#### Data section
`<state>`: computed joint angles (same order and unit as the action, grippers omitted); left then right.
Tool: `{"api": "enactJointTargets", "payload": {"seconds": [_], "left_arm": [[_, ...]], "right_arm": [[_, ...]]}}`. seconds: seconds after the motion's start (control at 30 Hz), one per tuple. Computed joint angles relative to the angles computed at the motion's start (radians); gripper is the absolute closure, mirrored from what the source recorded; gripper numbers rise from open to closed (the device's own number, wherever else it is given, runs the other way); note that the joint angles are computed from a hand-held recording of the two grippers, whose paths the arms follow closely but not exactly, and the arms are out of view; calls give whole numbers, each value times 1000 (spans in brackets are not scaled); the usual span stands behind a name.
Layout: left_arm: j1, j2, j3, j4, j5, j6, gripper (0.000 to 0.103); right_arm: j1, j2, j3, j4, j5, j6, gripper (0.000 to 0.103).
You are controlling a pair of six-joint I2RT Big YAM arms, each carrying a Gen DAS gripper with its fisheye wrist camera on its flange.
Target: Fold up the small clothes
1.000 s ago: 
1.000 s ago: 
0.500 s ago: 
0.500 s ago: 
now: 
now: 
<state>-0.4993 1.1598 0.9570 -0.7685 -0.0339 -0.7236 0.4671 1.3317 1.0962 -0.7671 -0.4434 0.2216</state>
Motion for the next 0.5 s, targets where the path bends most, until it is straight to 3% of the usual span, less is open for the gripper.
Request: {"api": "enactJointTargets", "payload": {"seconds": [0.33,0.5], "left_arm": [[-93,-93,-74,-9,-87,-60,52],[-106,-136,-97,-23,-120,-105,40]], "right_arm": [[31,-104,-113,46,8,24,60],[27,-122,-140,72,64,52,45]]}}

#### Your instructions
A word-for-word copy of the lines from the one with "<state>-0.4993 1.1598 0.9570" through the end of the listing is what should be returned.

#### Task output
<state>-0.4993 1.1598 0.9570 -0.7685 -0.0339 -0.7236 0.4671 1.3317 1.0962 -0.7671 -0.4434 0.2216</state>
Motion for the next 0.5 s, targets where the path bends most, until it is straight to 3% of the usual span, less is open for the gripper.
Request: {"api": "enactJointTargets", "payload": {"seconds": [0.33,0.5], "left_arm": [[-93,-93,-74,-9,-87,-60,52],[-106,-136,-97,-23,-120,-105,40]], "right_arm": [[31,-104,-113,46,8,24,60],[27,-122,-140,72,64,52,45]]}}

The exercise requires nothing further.